Apartmanın orta aksında yer alan çıkma, cepheyi üç bölüme ayırarak ona simetrik bir görünüm kazandırıyor. Cephenin sağında çift kanatlı demir giriş kapısı yer alıyor. Zemin kattaki diğer pencereler gibi, kapı üzerinde yer alan pencere açıklığının da üst köşeleri yuvarlatılmış. Kapı üzerinde gördüğümüz bu pencere, giriş holünde gün ışığından daha fazla yararlanılmasını sağlıyor.
Cephedeki bitkisel bezeli silmeler, furuşlar ‘art nouveau’yu çağrıştırsa da bu tür dekoratif öğeler sanki daha az sayıda olsun istenmiş. Özellikle Fransız balkonlarındaki demir işleri ve binanın bitişindeki geometrik bezeme yapının art deco niteliklerini vurguluyor.
****
Yazıyı yayınladığımızda binanın bilinen son sahibinin Matild Manukyan olduğu bilgisi ile Tarih Vakfı’nın da uzun yıllar bu binaya olduğunu öğrendik. Aylin Örnek (Aylak Lakerda) şunları yazdı:
“1998-2000 yılları arasında bu binada, Tarih Vakfı’nda çalıştım. Ben de bir Sinop’lu olarak 57 çok güzel apartman numarası ama keşke apartman adı da Sinop olsaydı diye düşünmüşümdür. Binanın üç katını (2-3-4 diye hatırlıyorum) Tarih Vakfı kullanıyordu. Diğer bir katta da yanlış hatırlamıyorsam bir terzi vardı. O zamanlar binanın sahibi Manukyan’dı.

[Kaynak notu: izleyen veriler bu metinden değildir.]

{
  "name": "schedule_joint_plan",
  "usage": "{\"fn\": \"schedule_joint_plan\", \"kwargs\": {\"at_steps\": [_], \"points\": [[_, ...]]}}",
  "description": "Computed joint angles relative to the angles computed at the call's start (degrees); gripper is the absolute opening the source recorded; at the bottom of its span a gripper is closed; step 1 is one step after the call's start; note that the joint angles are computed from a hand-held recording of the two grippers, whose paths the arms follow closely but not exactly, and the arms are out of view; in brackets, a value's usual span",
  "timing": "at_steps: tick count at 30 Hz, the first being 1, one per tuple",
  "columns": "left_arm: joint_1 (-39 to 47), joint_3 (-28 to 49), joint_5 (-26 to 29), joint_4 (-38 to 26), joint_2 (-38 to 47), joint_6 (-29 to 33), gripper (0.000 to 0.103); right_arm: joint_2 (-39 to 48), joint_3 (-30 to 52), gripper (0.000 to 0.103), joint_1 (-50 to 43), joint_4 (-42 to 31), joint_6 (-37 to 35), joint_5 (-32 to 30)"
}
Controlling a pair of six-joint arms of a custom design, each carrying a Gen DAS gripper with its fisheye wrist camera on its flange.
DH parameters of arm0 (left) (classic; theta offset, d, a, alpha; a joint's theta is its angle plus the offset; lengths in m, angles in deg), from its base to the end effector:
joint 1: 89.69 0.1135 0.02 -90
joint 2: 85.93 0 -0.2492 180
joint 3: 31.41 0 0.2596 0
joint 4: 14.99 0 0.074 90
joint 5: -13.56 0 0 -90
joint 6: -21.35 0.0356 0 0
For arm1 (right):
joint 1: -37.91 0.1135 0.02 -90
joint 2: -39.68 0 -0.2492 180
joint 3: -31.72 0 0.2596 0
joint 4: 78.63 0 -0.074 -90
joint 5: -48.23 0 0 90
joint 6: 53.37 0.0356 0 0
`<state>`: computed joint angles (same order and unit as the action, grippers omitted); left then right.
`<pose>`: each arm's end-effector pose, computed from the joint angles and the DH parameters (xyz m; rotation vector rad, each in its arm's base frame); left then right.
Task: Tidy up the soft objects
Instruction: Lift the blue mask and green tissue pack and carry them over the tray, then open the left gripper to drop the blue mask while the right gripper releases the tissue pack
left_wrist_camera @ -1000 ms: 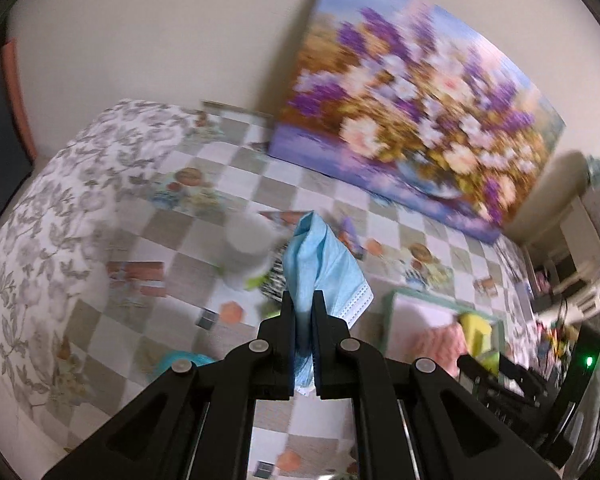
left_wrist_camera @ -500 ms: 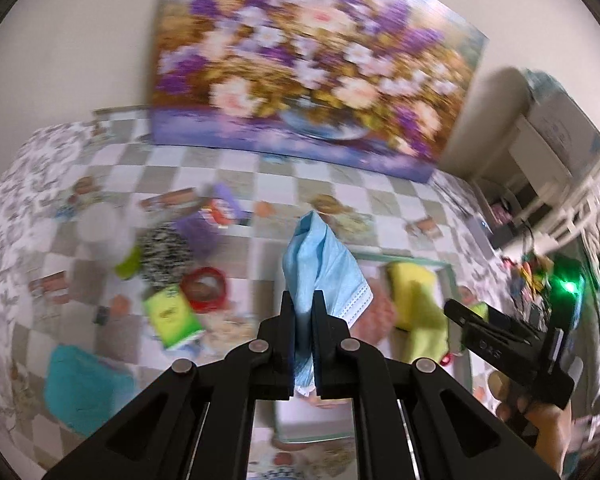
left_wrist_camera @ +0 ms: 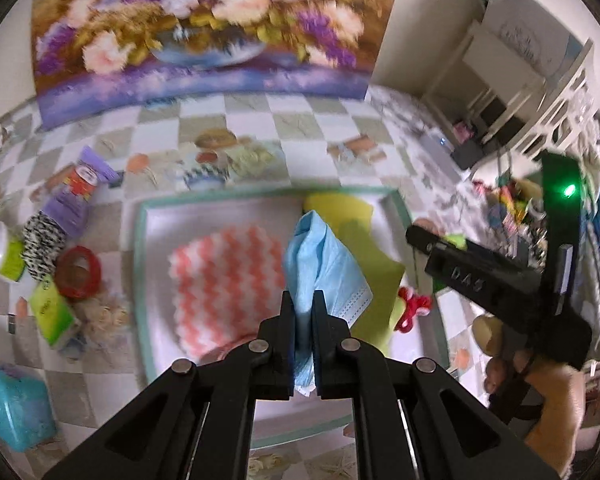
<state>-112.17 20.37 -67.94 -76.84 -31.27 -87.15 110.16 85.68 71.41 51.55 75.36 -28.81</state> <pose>0.1659 -0.0744 0.2050 0.1413 2.7480 -0.4074 0.1956 0.1199 0.1750 0.1857 2.6703 0.0848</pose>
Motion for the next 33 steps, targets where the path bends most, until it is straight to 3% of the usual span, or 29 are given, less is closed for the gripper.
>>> {"fn": "schedule_joint_plan", "kwargs": {"at_steps": [9,22,29,33], "points": [[-1.8,-2.8,-3.3,5.8,8.2,-1.6,0.007,5.7,-0.3,0.068,1.7,3.9,-0.8,-0.8],[1.5,-3.6,-1.3,6.7,10.4,-0.4,0.009,9.1,1.3,0.068,2.7,3.4,-0.8,-1.3],[1.5,-1.9,-1.1,4.0,8.3,-0.3,0.038,9.0,3.5,0.069,3.4,-0.5,-0.5,0.6],[2.2,-0.7,-1.6,1.9,5.8,-0.1,0.049,7.6,4.5,0.069,3.5,-2.9,-0.2,1.6]]}}
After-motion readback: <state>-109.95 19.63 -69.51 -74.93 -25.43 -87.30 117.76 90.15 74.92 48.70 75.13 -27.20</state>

Cumhuriyetin 75. Yılı büyük projesi tamamıyla bu binada kotarıldı.
Tarih Vakfı 2004 yılı sonuna kadar bu binada faaliyetlerine devam etti. Yine yanlış hatırlamıyorsam kiranın bir anda çok yükselmesi sebebiyle binadan ayrıldı.
Tarih Vakfı bu binadayken Türkiye’nin entelektüel bir çok siması Tarih Vakfı’nın sürekli ziyaretçileriydi. Onların katılımıyla bir çok öncü proje ve yayın hayata geçti. Ama bu entelektüel camianın yanında benim hatırımda kalan en önemli karakterler vakfın mutfak sorumlusu Gülümser Abla, Office-boy ve Orhan Silier’in sağ kolu Şaban, Orhan Silier’in Sekreteri İs’af Abla’dır.
Hatırladığım projelerden en aklımda kalan sorumlusu olduğum Mardin Projesi’ydi. Çünkü o projede ilk olarak Murathan Mungan’la görüşülmüş, ben de bir tıfıl olarak Murathan Mungan’la aynı masada toplantı yapma lütfuna erişmiştim. Murathan Bey sonrasında proje içerisinde yer almasa da ‘Taşın ve İnancın Şiiri Mardin’ kitabı sanıyorum memleketteki eli yüzü düzgün ilk kent albüm kitaplarındandı”


















































Henüz yorum yapılmamış.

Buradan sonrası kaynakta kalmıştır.